Reputation: 35
I have a table that accumulates data daily . I want data older than xx months to be deleted automatically. How can I use BQ command to set it up. ( The table is not partitioned ).
Upvotes: 1
Views: 2767
Reputation: 832
Way to do it with BQ command when table is not partition as asked in the question:
Without partition:
bq query --nouse_legacy_sql \
'delete
FROM
`{PROJECT}`.{DATASET}.{TABLE}' where DATE({YOUR_DATETIME_OR_TIMESTAMP_COL}) < DATE_SUB(CURRENT_DATE(), INTERVAL {NUMBER_OF_MONTHS} MONTH)
You will have to use this in some kind of wrapper script to execute it daily.
Or may be best way to schedule it is with: using Magnus from potens.io (https://potens.io/products/#magnus)

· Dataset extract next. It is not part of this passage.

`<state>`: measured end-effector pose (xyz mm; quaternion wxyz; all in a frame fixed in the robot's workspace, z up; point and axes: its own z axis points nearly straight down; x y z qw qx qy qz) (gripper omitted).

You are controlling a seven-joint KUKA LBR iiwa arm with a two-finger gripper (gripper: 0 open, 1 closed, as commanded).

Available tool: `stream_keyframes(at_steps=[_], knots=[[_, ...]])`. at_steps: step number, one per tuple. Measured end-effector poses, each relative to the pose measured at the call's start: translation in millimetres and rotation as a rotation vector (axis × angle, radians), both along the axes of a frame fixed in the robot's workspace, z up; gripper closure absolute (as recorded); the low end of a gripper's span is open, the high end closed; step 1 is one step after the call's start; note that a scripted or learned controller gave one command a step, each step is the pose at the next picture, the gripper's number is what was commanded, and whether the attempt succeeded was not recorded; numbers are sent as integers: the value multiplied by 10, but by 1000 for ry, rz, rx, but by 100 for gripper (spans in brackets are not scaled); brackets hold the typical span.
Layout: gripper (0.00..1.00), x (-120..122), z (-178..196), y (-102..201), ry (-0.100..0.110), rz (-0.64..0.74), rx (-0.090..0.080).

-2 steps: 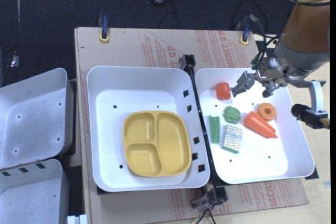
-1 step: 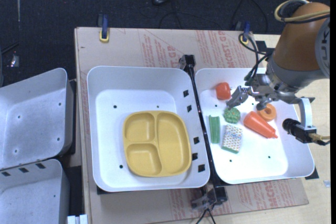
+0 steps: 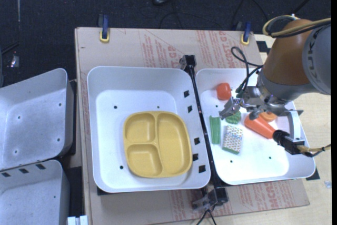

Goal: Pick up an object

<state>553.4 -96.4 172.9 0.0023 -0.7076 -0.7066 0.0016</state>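
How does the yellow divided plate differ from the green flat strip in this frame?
The yellow divided plate lies in the left white bin; the green flat strip lies in the right white bin. The plate is broad, rounded and split into three compartments; the strip is narrow, long and plain. The plate lies alone; the strip has a white speckled block beside it. Both lie flat.
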Motion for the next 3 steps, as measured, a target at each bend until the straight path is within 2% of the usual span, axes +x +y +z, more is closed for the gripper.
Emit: stream_keyframes(at_steps=[1,2,3], knots=[[0,-32,-643,29,1,0,0],[100,-13,-503,26,-5,-1,-1],[100,64,-31,-35,-10,3,-2]])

New way of auto deletions: All you need to know is partitioned tables: https://cloud.google.com/bigquery/docs/partitioned-tables
Following is a sample for understanding:
CREATE TABLE tmp.gbq_partition_table_sample
(col_1 string, col_ts timestamp, col_2 INT64, col_3 INT64
)
PARTITION BY DATE(col_ts)
OPTIONS(
partition_expiration_days=30,
description="partitioned by date"
)
Here I have col_ts as a column where data's timestamp has been stored. Same column is also partitioned on DATE(col_ts) and partition expiration is added as 30 days.
This table will keep accumulating data on daily basis and "automatically" keep deleting data that is older than 30 days.
This is the way you do not need to write any custom jobs to clean up your data.
Other way is if you have full table that needs to be deleted after certain days, you can always change expiration date of the table itself.
Upvotes: 3